月光萧瑟,离别夜长。
院子里苏奶奶摸了摸李润的脸,“润哥儿,孩子,瘦了,多吃点。”
李润的眼眶也一下子湿了。“阿奶,孙儿不孝无法陪侍左右。”
“将军有难,你更当尽心竭力。我们李家也是出了个有出息的娃儿了,来日我去地下见你爹娘也有脸。”苏奶奶道。
“阿奶教诲孙儿铭记在心。”
李润进屋来提醒自家主子可以启程了,姬玉衡收了笔墨,离开。
苏奶奶对外宣称自己前两天病了才闭门在家,苏樨干活很是利索,她喜欢得很。苏家人也放心了,至少苏樨不会被遣送回来,这个买卖他们家值了。
苏樨是在姬玉衡离开的两天后醒来的。她环顾四周,发现自己在一个陌生的房间——淡黄色的床幔、鹅黄绣牵牛花的被褥、素雅的屏风和古色古香的家具。
苏樨第一反应是,自己又穿越了?
她身上穿的衣服干净整洁,柔软舒适,比自己的粗布麻衣好多了。她起身才看到自己床头放着自己的荷包和匕首。
这荷包不是一直在小哥哥那里代为保管吗?
苏樨恍惚记起,她是被人买走了。这些东西放在她床头,可能是小哥哥救她来了?
她拿过荷包和匕首,底下压着一张纸条,展开一看……
哦……她忘记自己不识字了。
苏樨拿着纸条、荷包和匕首走出屋子,屋外是一个幽静的院子。院子周围有回廊,回廊外的花坛里栽种着参天大树,给院子里投下一大片阴影。
苏樨正愣神间,见一个年岁六十、精神矍铄的奶奶端着药走过来。“这里是……”
“来来来,先喝药。”苏奶奶笑眯眯道。
苏樨在回廊坐下,“奶奶,我是在哪里?我好像是丫鬟吧?”
这位奶奶看着慈祥可亲,竟然给她煎药端药来。这也太令人感动了。人间还是有真情的是不是?

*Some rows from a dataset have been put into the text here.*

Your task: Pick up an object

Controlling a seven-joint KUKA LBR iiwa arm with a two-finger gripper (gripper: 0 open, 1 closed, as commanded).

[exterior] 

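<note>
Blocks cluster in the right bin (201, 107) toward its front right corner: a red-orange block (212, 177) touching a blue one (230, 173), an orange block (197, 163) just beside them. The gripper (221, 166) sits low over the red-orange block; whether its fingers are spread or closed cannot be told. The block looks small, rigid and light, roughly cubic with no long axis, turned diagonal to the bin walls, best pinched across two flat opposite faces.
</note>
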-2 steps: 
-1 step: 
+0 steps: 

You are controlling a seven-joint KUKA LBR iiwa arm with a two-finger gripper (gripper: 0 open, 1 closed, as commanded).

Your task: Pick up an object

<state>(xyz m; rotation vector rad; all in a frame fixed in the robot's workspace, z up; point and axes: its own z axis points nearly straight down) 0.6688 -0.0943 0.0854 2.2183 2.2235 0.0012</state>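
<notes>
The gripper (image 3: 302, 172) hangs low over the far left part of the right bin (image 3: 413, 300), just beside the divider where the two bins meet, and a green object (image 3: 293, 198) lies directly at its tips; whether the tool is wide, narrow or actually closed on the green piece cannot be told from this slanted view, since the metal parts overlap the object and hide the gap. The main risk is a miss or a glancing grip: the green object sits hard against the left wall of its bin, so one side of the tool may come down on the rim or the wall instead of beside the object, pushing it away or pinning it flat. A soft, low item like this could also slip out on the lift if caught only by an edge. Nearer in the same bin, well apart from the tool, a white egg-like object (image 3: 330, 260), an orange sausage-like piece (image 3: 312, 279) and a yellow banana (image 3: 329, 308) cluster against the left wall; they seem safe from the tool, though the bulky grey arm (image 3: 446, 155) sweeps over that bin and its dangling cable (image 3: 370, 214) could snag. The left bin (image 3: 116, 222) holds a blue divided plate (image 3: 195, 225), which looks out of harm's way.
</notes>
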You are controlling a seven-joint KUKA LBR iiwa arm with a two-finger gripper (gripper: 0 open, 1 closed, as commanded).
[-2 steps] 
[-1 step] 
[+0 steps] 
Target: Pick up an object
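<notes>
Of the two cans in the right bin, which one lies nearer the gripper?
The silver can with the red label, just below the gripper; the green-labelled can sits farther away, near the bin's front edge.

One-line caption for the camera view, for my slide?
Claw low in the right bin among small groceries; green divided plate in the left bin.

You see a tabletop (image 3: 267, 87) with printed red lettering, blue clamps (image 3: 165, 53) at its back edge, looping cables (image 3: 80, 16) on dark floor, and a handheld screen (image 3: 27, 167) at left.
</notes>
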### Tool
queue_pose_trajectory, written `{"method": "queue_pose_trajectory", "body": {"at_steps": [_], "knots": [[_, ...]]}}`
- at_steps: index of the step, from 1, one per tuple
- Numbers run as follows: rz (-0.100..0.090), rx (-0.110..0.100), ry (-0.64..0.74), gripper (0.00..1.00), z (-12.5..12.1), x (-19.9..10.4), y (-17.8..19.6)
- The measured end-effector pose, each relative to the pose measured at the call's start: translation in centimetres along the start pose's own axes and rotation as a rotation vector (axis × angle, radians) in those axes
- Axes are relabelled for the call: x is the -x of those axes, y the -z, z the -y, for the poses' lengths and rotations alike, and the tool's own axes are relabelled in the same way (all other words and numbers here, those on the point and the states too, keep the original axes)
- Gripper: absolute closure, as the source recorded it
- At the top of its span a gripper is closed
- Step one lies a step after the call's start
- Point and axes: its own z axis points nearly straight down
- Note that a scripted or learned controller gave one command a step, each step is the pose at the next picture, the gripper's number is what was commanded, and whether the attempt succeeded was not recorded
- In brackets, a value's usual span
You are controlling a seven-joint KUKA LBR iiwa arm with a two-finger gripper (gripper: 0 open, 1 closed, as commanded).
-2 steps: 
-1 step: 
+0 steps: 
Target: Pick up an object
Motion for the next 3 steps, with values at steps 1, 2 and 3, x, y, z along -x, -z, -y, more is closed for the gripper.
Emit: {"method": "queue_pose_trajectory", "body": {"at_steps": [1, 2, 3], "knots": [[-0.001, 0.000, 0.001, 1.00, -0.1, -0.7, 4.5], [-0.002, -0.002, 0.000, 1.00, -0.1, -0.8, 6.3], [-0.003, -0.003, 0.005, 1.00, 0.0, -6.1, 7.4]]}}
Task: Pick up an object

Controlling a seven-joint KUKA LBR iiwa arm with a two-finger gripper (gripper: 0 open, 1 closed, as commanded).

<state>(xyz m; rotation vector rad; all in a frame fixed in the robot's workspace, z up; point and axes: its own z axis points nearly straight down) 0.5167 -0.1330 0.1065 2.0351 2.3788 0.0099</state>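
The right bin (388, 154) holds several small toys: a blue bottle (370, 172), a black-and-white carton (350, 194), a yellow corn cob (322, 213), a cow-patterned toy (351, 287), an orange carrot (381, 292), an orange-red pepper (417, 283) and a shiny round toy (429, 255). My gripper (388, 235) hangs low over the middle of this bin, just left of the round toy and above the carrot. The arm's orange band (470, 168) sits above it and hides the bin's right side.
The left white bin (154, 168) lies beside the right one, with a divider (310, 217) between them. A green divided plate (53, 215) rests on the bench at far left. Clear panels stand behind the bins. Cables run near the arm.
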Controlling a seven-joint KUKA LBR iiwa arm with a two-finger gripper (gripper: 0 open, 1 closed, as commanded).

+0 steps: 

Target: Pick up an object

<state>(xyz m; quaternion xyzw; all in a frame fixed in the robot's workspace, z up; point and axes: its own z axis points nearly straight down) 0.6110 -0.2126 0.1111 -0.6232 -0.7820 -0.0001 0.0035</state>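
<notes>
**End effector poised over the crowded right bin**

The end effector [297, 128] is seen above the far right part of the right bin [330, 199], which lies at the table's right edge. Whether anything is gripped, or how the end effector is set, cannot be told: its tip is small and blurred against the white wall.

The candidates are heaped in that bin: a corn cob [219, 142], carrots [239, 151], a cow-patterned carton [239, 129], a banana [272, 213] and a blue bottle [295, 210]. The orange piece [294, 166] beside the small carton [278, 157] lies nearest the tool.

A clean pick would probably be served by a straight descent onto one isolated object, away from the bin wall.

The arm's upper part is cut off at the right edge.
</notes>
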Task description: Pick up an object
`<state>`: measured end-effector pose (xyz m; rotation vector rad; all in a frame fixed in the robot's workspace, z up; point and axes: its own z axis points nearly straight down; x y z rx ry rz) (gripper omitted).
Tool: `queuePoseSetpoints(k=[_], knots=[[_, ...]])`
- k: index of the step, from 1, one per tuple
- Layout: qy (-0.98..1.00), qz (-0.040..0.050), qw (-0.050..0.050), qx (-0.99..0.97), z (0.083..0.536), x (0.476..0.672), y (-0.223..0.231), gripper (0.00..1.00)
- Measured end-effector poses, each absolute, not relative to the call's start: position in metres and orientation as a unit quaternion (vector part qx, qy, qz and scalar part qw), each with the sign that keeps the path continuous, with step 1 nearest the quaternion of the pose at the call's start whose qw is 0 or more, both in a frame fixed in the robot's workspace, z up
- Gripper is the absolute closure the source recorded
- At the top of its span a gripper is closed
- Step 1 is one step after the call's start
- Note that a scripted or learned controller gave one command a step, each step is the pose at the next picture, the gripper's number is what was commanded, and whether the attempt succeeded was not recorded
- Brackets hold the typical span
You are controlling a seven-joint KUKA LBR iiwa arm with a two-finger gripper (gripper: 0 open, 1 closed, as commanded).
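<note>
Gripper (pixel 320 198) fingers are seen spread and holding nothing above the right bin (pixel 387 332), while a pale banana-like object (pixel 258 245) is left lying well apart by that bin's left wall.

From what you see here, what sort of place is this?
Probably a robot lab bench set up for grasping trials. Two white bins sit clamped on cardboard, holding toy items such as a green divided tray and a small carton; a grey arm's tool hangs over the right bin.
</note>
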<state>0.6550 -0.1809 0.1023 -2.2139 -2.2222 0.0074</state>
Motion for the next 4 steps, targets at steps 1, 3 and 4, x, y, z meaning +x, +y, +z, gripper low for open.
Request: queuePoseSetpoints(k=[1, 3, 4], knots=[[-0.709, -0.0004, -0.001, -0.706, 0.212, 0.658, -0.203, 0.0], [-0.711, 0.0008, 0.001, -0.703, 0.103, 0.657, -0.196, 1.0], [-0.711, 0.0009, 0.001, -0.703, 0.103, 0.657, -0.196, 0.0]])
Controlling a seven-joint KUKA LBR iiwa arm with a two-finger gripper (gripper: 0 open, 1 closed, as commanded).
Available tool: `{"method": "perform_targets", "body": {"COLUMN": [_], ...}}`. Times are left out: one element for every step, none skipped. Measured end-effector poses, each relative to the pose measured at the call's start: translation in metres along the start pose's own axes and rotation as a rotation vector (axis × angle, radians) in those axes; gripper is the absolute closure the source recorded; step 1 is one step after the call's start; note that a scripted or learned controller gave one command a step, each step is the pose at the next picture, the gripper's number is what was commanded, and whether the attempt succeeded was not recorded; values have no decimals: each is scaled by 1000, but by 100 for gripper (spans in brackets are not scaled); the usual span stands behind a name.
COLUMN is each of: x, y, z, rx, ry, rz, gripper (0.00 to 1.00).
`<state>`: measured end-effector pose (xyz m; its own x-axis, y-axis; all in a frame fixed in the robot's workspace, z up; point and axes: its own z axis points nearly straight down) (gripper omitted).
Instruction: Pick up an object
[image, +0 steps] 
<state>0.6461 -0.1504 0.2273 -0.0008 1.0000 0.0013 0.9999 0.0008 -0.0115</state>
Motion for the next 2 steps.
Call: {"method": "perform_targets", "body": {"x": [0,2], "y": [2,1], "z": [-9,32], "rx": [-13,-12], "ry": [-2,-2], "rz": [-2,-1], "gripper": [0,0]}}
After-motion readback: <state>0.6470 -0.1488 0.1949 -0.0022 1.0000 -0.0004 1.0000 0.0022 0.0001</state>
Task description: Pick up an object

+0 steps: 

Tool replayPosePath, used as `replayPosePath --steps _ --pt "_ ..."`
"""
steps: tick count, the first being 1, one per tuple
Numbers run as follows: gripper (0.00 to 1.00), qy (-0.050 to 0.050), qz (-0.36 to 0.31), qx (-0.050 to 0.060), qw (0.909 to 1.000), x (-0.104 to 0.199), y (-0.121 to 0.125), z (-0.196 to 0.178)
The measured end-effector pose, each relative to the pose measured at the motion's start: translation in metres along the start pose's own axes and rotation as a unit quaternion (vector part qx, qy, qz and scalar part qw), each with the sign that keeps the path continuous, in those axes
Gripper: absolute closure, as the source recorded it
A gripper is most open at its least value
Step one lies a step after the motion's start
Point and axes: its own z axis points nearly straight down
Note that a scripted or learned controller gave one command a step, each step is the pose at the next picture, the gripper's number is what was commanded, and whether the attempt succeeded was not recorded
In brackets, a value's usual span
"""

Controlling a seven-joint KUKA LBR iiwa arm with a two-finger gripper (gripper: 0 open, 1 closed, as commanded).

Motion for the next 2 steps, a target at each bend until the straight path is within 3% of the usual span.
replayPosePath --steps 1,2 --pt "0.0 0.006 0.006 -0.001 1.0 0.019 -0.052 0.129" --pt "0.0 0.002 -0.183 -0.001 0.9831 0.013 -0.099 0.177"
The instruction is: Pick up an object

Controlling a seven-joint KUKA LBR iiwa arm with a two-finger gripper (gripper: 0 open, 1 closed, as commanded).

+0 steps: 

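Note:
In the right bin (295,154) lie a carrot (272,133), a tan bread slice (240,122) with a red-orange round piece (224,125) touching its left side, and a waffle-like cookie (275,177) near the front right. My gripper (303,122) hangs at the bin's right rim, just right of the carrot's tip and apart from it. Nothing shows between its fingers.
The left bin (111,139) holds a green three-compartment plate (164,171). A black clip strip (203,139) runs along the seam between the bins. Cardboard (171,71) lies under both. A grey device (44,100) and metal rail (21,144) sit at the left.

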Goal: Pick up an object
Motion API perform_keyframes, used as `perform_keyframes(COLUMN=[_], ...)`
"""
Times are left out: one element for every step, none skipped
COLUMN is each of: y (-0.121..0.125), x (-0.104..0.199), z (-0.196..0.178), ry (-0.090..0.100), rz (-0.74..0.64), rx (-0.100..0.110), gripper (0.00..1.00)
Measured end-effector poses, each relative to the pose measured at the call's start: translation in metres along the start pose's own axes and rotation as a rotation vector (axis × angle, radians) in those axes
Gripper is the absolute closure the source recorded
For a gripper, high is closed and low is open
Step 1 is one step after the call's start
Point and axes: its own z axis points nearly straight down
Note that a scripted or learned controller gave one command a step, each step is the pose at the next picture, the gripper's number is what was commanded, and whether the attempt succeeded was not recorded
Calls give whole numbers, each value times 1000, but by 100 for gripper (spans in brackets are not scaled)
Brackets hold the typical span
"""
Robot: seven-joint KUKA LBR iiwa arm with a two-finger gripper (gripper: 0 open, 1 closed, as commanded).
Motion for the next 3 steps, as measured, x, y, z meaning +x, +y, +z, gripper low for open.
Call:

苏奶奶道:“樨樨,以后把这当自己的家,我们家没什么丫鬟不丫鬟的,以后就跟润哥儿一样叫我阿奶。润哥儿受命于玉衡少爷,把你从苏家买回来。润哥儿你也见过,在来福客栈装哑巴车夫,实际是在找玉衡少爷。樨樨啊,你以后不会再受欺负了。”
苏樨恍然觉得这一切有点玄乎,而自己好像是脱苦海了?
苏奶奶指了指苏樨手中的纸条,“这是玉衡少爷留给你的。”
“我不识字……奶奶帮我看看这写的什么?”
苏奶奶接过纸条念道:“等我一年。一年后我若没回来,不必留念想,找个好人家嫁了,玉衡。”
苏樨想了半天,有点不敢置信:“他走了?”
苏奶奶点头,“润哥儿将你送回来,他照顾你病好便走了。”
苏樨小声请求,“奶奶,我想去山洞看看。”
“去吧,路上小心些。”
苏樨小步走出了李宅,往山洞的方向去,步子越走越急越走越大,她按捺不住自己的心情,小跑了出去。
只是大病初愈,她体力不支,很快就停下来,喘气如牛。她扶着最初一起过夜的大树缓了一口气,这才大步走进了山洞。
山洞里的锅碗瓢盆早已消失不见,这里仿佛就没有人生活过的痕迹。
苏樨有些怅然若失。
他就这样离开了。
要不是留了字条和荷包,她会真觉得这几个月就是一场春秋大梦。
苏樨坐在她经常坐着的小石头上,脑子里浮现的是玉衡留下来的话——告别也不当面告别,留个字条就算完了?
他是几个意思,等一年,等一年又怎么了?他回来又怎么样?要回来娶她吗?
那他不回来呢,他是要在别处成家了,从此各自陌路,就当做这两个月从未发生过所以才让她找个好人家嫁了?
还是……诀别?
苏樨长长地叹了一口气,满脸愁容地坐着。